While I would like to avoid being “political,” it is impossible because “philosophy” undergirds all science including the discipline of psychology. And those who lean “liberal,” i.e. those supporting larger state government and less individual freedom, have become the enemies of both the Republic of the United States of America and free peoples everywhere around the world.
The Lord blessed me with healing through my helping of others in my discipline of psychology. It was because of my personal “constitution” that I was able to prevail through a series of medical maladies which were several discrete emergencies and emerge intact in order to reclaim my first amendment rights of free speech and my personal integrity.
While I am not up to returning to the radio as I previously was, I continue to make improvements. My stamina is lacking but I am hopeful for an eventual full restoration.
It is amazing that God allowed me to go through each of those critical incidents without knowing what was happening to me. It is even more amazing that my God protected me during those years I was employed as a Psychologist II at the Arizona Department of Corrections mostly in maximum security settings.
Certainly, had the administration of ADC realized how much of a danger I would represent to them in the future, it would not have been beyond them to have “arranged” for me to be framed upon false criminal charges and incarcerated me in order to cover up the series of serious felonies that were committed across several of the ADC complexes.
What we will be getting into in my new blog are all the complaints and the documentation about what occurred to me and to others during my time at ADC. This will naturally include the failures of my former board, the Arizona Board of Psychologist Examiners, to investigate serious breaches in ethics and the rules and laws under which psychologists are licensed in the State of Arizona.

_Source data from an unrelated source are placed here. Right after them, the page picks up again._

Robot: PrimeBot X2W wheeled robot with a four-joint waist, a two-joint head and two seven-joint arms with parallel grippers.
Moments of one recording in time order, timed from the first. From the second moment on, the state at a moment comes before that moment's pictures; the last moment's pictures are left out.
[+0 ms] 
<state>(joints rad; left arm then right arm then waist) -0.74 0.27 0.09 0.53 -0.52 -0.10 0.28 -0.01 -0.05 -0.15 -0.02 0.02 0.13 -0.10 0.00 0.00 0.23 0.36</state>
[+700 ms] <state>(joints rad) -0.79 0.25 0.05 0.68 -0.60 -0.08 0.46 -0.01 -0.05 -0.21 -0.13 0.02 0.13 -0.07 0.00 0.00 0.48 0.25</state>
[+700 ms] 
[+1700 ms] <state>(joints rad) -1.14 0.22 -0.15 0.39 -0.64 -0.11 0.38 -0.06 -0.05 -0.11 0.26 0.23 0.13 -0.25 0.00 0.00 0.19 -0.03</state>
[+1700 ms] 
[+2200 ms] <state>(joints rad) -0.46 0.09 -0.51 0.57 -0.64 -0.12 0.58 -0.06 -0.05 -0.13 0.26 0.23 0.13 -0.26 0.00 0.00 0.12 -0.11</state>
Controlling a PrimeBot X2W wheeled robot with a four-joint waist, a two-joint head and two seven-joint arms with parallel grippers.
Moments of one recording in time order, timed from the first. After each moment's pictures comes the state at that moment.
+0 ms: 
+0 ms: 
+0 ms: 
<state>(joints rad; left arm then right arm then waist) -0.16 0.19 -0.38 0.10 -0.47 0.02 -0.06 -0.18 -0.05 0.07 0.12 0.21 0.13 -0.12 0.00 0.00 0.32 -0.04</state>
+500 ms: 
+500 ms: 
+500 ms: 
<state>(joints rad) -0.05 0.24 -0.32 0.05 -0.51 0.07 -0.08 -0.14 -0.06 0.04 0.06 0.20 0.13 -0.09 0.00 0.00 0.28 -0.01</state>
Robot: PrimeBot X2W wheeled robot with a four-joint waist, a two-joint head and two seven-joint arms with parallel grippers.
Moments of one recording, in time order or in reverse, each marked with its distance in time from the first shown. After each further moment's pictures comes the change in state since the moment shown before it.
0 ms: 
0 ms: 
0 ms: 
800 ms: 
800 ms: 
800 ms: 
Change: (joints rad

I am going to limit my comments in my new blog in order that all of the space here in may be reserved for these matters. The only reason I stopped using my old blog is that it contained so much information; it had become so big that the site was moving too slowly for me to be able to edit my blog properly.
So, I have been taking a new residence and I’ve been taking time to myself, healing, contemplating, reading and praying. I spend a lot of time napping and it is not what I want. My medication regimen taxes me and I often find that I nap as much as three times a day in addition to sleeping eight or nine hours a night. Proverbs says that a man’s reward is good sleep. And for that I am grateful.